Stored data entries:
***

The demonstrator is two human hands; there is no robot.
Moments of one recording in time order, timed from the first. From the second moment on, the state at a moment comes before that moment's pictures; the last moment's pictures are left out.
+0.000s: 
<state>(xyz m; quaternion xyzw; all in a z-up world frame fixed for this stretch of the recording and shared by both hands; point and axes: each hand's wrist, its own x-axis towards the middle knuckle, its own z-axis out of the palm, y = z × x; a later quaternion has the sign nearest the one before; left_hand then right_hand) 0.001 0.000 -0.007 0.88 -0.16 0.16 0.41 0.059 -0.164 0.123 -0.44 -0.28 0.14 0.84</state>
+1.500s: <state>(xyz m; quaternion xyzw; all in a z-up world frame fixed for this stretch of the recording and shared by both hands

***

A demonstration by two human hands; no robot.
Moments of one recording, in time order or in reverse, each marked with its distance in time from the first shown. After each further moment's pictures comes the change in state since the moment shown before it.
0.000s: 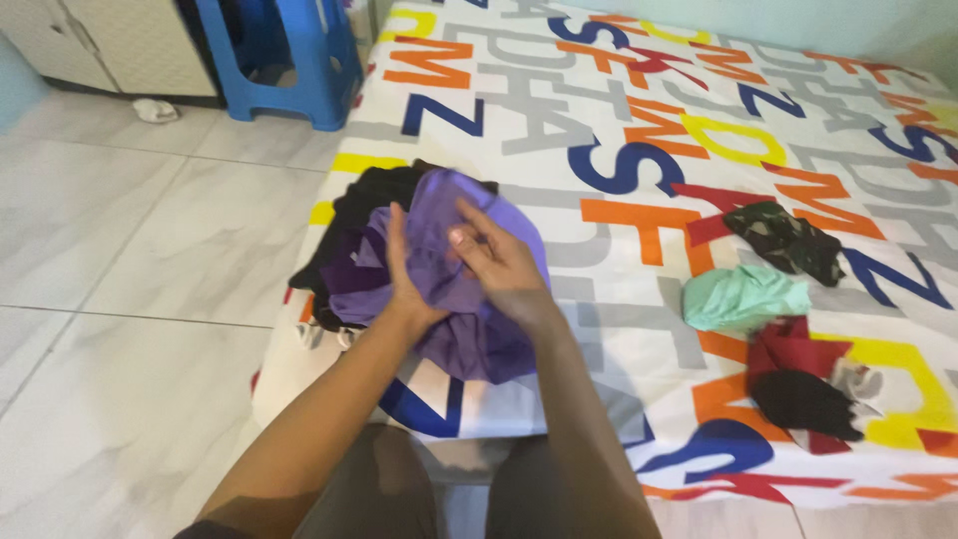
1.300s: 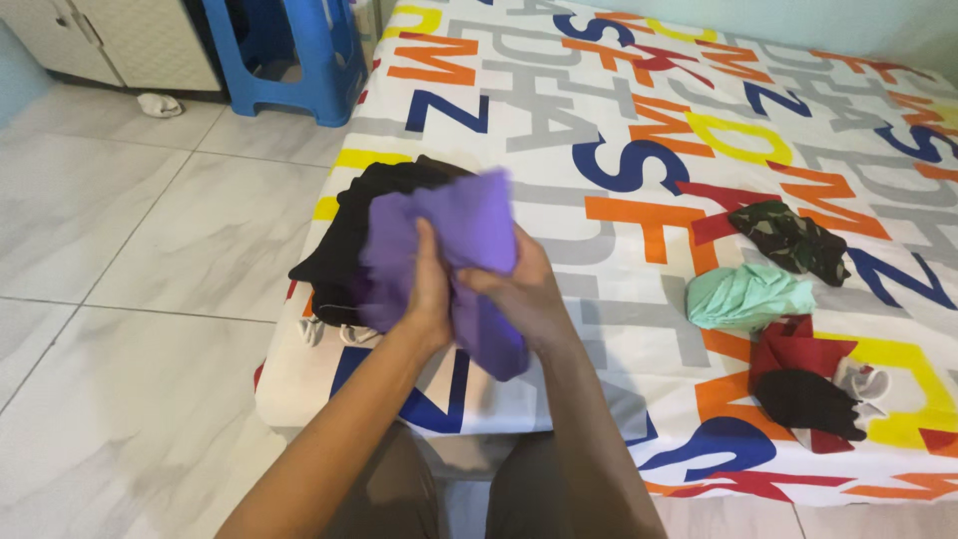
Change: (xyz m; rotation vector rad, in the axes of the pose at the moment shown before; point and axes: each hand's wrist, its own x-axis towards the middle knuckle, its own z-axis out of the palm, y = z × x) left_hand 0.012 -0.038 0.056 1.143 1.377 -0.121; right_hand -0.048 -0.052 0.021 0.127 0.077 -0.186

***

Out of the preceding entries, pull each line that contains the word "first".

SOLUTION TO THE PROBLEM ::
Moments of one recording in time order, timed from the first. From the second moment on, the state at a moment comes before that moment's pictures; the last moment's pictures are left out.
Moments of one recording, in time order or in reverse, each marked with its distance in time from the first shown. After each further moment's pictures comes the change in state since the moment shown before it.

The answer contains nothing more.